Love is friction. Not harm, not humiliation — friction. It wastes time. It bores you. It requires apology. It resists optimization. It binds you to someone whose desires you cannot filter and whose silence you cannot mute. It compels endurance when exit is effortless. What we increasingly call dysfunction is often simply the uncurated presence of another will.
Surveys show rising sexual inactivity among young adults in the very period that digital matchmaking, streaming pornography, and predictive feeds became ubiquitous. The correlation does not prove causation, but it is too coherent to dismiss. When life is organized around immediate responsiveness, the resistant presence of another person begins to appear defective. What does not conform is quietly withdrawn from.
For all its narrative clumsiness, Passengers (2016) grasps what our platforms systematically conceal: love requires a decision that cannot be reversed. Jim’s act is morally indefensible — and that is precisely why the film matters. It refuses the logic of endless selection. Once Aurora is awakened, there is no algorithmic correction, no second tab, no alternative feed. Love there is not alignment. It is exposure to consequence.
The ship in Passengers guarantees survival through total management: oxygen calibrated, temperature stabilized, time suspended. Remain asleep and you are preserved. Awake and you are vulnerable to consequence. Our erotic infrastructure now mirrors that architecture: endless stimulation, regulated desire, tailored companionship — but no irrevocable commitment. No exposure without exit. No cost that cannot be contained.
There is no love without fall. And we are designing systems that make falling unnecessary. The defenders of this order speak of empowerment. They speak of choice, safety, exploration. Much of that is real. But the total structure is not neutral. It trains expectation. It conditions nervous systems. It reshapes tolerance for ambiguity.
A subject raised on seamless affirmation will treat asymmetry as malfunction. A culture habituated to tailored desire will experience pluralism as threat. Democracy is not curated compatibility. Democracy endures only where citizens remain exposed to wills they cannot curate, filter, or dismiss. It demands endurance of difference and the capacity to remain when retreat is easier.
If desire must align perfectly with preference, resilience diminishes. The erotic sphere is formative. We are fluent in stimulation and deficient in endurance. The decline in sexual activity is not repression but displacement — bodies for interfaces, exposure for control, consequence for compatibility.
We have traded vitality for stimulation, depth for intensity, recognition for visibility, intimacy for customization.

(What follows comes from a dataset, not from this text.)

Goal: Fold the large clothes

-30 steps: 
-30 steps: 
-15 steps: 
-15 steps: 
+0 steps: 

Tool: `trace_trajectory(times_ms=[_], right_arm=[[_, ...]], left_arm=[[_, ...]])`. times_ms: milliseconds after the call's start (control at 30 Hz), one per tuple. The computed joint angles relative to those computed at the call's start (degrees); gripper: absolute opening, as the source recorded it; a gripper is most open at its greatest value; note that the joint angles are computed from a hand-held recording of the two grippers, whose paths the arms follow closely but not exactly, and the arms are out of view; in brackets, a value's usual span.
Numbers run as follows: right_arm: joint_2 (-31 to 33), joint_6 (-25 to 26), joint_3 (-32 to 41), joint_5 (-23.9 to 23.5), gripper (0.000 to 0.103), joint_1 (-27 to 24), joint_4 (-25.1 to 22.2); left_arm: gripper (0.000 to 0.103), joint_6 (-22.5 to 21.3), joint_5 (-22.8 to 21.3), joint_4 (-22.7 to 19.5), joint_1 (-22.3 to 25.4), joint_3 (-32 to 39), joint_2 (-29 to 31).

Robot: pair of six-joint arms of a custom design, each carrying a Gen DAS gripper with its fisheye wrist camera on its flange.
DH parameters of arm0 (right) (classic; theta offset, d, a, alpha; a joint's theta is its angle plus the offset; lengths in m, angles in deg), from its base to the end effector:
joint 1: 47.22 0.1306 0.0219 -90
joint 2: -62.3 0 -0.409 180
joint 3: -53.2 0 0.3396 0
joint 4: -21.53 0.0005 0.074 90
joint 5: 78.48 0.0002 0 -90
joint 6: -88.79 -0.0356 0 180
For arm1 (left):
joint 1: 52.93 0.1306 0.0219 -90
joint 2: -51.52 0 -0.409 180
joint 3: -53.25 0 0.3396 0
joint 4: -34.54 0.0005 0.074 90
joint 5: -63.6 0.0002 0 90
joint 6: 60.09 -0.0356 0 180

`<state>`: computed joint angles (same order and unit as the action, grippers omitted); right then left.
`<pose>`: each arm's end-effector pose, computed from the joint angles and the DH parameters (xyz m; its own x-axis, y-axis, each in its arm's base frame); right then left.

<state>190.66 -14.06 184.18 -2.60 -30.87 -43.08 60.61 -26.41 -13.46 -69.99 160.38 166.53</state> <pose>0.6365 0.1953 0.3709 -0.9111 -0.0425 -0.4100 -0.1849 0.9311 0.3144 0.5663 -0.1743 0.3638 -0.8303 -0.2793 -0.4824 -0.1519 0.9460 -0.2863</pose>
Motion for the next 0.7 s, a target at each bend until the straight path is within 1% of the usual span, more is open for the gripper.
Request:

Quietly, without catastrophe, we are shedding our tolerance for alterity. This order will not culminate in abstinence. It will culminate in compatibility without risk, contact without consequence, proximity without change. Bodies will meet. Words will circulate. But nothing will break us open.
This was never about sex. It is about constructing a self that refuses to be undone. Love begins where that refusal breaks. A civilization that perfects the management of desire will not implode; it will normalize insulation. Desire will persist. Contact will persist. But nothing will be allowed to alter us. We will minimize friction, suppress vulnerability, and treat exposure as malfunction. We will call our inability to endure otherness autonomy. We will call our insulation progress.